- Directed by: Tinto Brass
- Written by: Tinto Brass Gian Carlo Fusco Roberto Lerici Vincenzo Siniscalchi
- Story by: Tinto Brass
- Produced by: Ars Cinematografica
- Starring: Luc Merenda
- Cinematography: Silvano Ippoliti
- Edited by: Tinto Brass
- Music by: Riccardo Giovannini Blue Malbeix Band
- Distributed by: Cidif
- Release date: 4 January 1980;
- Running time: 121 mins
- Country: Italy
- Language: Italian
- Budget: $100,000

= Action (1980 film) =

Action is a 1980 Italian black comedy directed by Tinto Brass. The film is reminiscent of the director's earlier avant-garde low-budget works such as The Howl and Nerosubianco.

Brass faced many difficulties in Italy due to lawsuits concerning the production of Caligula, so he filmed Action in London in 1979.

In the film, an actor with hero syndrome has a nervous breakdown. He flees the town with an actress obsessed with the role of Ophelia, but they end up locked at a mental asylum. Following the suicide of "Ophelia", the actor flees the asylum with an anarchist patient.

==Plot==
Bruno Martel (Luc Merenda) is a "Z movie" actor with hero syndrome, often quarrelling with directors. He meets Doris (Susanna Javicoli) an actress who is obsessed with Ophelia but cannot get any Shakespearean bookings.

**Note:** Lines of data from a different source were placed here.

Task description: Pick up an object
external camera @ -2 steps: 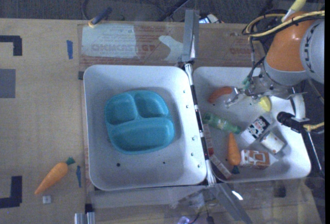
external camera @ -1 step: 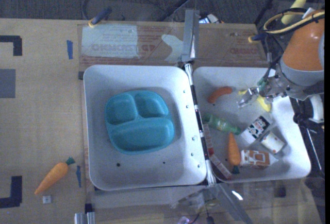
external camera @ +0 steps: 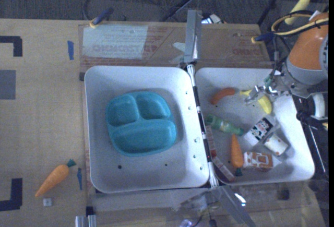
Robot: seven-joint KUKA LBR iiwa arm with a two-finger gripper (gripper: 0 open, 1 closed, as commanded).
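The left bin (external camera: 99, 132) bears a blue divided plate (external camera: 141, 121), a stiff moulded piece, too broad and flat for a two-finger pinch except at its rim. The right bin (external camera: 300, 168) carries the likelier picks, all small toy foods that look light and hard. A green bottle (external camera: 225, 126) lies on its side near the divider, round and probably slippery; take it across the body. An orange carrot (external camera: 237, 152) tapers, so grip its thick end. A small printed carton (external camera: 258, 160) and a white block (external camera: 276, 144) offer flat, parallel faces. An orange sausage shape (external camera: 224, 95) and a yellow banana (external camera: 265, 103) lie just beside the gripper (external camera: 259, 93), which hangs low at the bin's far side; whether it is spread or pinching cannot be told.
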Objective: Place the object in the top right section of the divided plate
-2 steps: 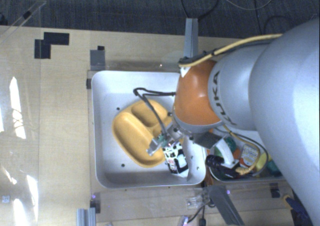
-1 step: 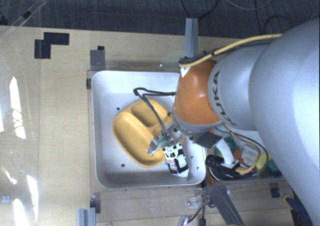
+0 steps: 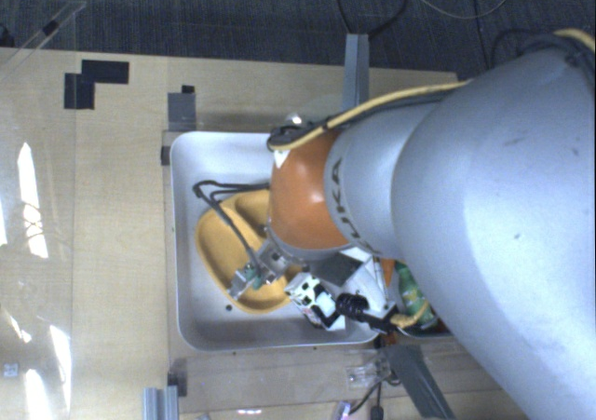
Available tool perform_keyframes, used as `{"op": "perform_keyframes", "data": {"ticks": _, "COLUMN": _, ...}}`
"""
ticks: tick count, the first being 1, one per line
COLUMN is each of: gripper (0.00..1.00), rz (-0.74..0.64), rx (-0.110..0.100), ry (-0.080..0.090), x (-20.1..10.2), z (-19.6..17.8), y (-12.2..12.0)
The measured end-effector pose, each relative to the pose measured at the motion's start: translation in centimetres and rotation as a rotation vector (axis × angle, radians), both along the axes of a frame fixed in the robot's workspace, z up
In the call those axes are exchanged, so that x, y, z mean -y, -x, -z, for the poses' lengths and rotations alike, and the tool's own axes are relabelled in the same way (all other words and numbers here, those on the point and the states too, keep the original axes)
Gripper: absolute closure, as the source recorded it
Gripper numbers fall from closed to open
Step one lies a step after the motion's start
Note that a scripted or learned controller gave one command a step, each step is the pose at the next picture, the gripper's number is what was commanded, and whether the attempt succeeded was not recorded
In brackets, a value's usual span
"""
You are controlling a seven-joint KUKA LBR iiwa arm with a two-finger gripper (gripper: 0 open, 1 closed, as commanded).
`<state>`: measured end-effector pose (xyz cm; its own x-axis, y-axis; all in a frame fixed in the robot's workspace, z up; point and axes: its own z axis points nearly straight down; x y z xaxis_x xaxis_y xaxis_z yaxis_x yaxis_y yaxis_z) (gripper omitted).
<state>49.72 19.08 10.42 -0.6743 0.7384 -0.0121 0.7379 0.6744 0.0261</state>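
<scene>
**Much of the Bench Lay Behind the Arm**

The grey arm ran off the right and bottom edges, and its bulk covered the right-hand bin almost wholly. The orange band hid the middle of the yellow divided plate, so its sections could not be told apart. The gripper was small and blurred; whether its fingers stood apart or together could not be told. A green and orange thing peeped out beneath the arm, too little of it showing to name. The left bin's right wall was covered.
</scene>
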Motion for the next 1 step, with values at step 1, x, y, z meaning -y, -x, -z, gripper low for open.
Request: {"op": "perform_keyframes", "data": {"ticks": 1, "gripper": 0.00, "rz": 0.011, "rx": -0.023, "ry": 0.006, "x": -2.79, "z": -3.99, "y": 0.08}}
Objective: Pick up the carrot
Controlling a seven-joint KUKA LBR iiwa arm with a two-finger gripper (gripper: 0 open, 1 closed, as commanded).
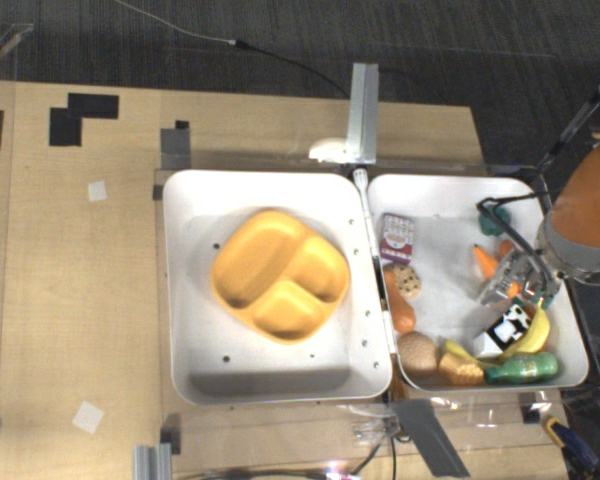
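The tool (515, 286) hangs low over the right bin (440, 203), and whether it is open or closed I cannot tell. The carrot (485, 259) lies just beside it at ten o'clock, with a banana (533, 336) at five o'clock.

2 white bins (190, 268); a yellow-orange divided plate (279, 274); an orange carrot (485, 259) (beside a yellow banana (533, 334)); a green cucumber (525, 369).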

One day, during a nervous breakdown, Bruno "rescues" Doris from the set, leaving the town to encounter various absurd situations. They meet an old anarchist (Alberto Sorrentino) who thinks he is Giuseppe Garibaldi and the three are locked at a mental asylum where Doris commits suicide. Bruno and "Garibaldi" escape and take refuge at an awkward petrol station run by Florence (Adriana Asti) and her invalid husband Joe (Alberto Lupo).

==Cast==
- Luc Merenda: Bruno Martel
- Adriana Asti: Florence
- Susanna Javicoli: Doris / Ofelia
- Paola Senatore: Ann Shimpton
- Alberto Sorrentino: Garibaldi
- Alberto Lupo: Joe
- John Steiner: the manager
- Franco Fabrizi: the producer
- Tinto Brass: the director (cameo)
- Gianfranco Bullo: the director
- Giancarlo Badessi
- Edoardo Florio
- Luciano Crovato
- Paola Montenero: leader of the thugs
- Alina De Simone
- Beatrice Brass
- Hélène Chauvin
- Gigi D'Ecclesia
- Eolo Capritti

==Release==
In Germany, the film was released as Sodom 2000.

==Reception==
According to Italian film critic Marco Giusti, Action is for many the cult film among Tinto Brass' films. Giusti praises the finale with the dream of Luc Merenda, who sees four knights who have sexes in place of their noses and four women who have sexes in place of their mouthes.